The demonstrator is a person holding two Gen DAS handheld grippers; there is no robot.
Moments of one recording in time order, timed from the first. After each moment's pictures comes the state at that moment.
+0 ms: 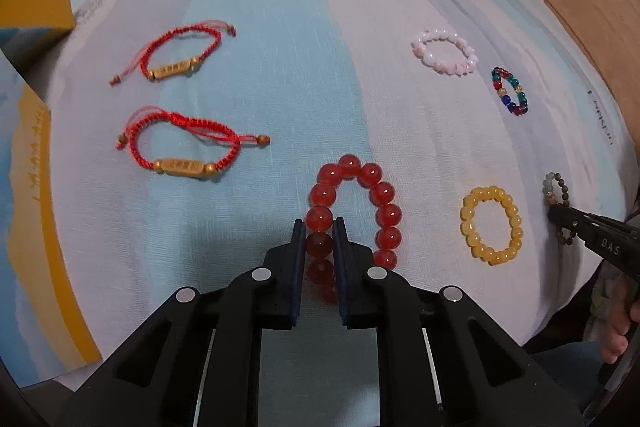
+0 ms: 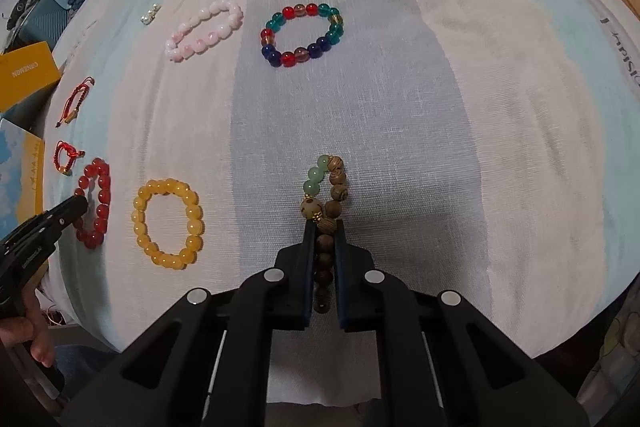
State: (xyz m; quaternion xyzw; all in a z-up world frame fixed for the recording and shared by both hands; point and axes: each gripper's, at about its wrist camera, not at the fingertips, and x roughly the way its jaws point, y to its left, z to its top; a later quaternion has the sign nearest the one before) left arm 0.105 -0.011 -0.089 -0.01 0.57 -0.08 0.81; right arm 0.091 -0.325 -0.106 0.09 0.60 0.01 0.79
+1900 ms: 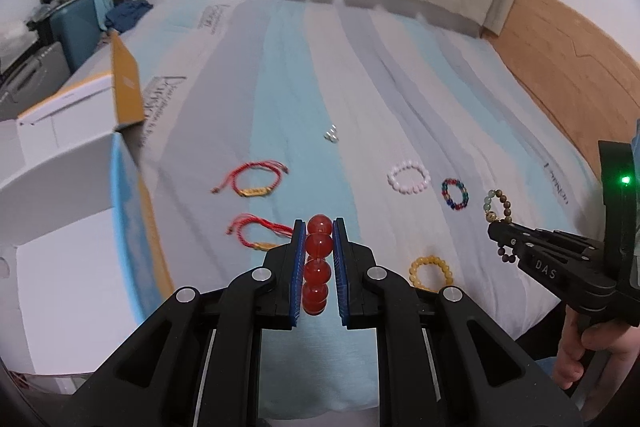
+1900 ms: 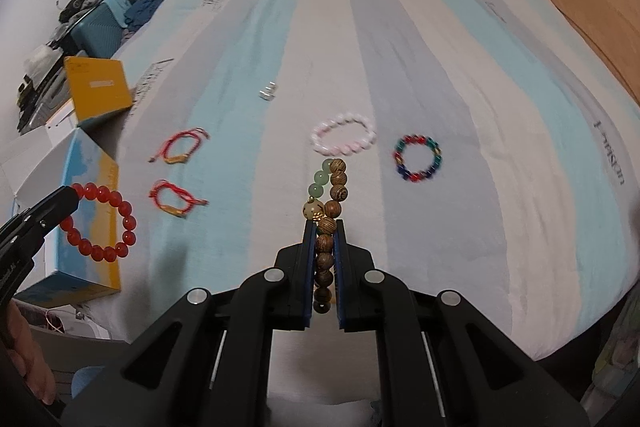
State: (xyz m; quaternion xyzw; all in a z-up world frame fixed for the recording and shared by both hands) left arm 0.050 0.033 0.065 -0.03 0.42 -0.07 0.90; right arm 0.072 -0.214 0.023 0.04 0.49 0.04 0.87
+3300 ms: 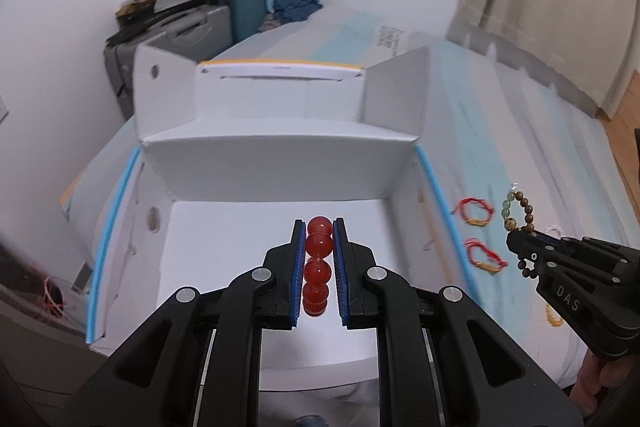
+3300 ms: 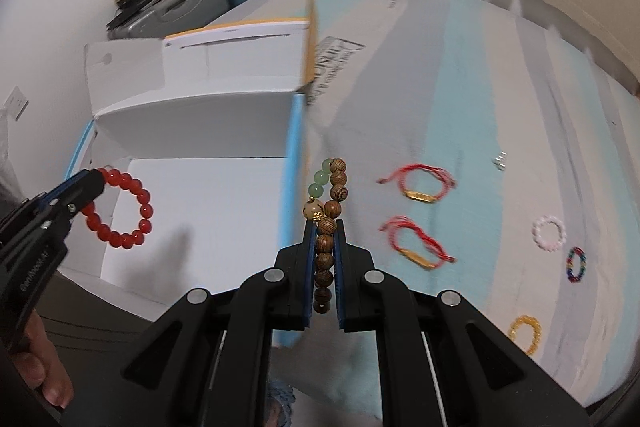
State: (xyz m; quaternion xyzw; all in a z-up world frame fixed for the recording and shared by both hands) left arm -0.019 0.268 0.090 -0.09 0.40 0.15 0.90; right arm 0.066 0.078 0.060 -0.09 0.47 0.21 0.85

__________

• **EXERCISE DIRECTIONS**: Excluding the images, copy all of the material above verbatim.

• **YOUR RESPONSE**:
The demonstrator is a person holding two Gen DAS handheld grippers; there is no robot.
Moments of one recording in time order, timed from the first. After each moment's pictures comes the state at that moment.
+0 ms: 
+0 ms: 
State: (xyz m; quaternion xyzw; all in a z-up world frame fixed for the recording and shared by both hands; point and axes: each gripper's, at about its wrist camera, not at the fingertips, and x roughly the way its jaws point, y to its left, z to its top; a later quaternion has the sign nearest the one before) left arm 0.105 -0.011 -0.089 -0.01 0.57 -0.08 0.81; right arm 0.091 -0.325 -0.106 0.09 0.60 0.01 0.79
+1900 ms: 
+1900 ms: 
State: (xyz m; quaternion xyzw; all in a z-up world frame fixed for the recording and shared by both hands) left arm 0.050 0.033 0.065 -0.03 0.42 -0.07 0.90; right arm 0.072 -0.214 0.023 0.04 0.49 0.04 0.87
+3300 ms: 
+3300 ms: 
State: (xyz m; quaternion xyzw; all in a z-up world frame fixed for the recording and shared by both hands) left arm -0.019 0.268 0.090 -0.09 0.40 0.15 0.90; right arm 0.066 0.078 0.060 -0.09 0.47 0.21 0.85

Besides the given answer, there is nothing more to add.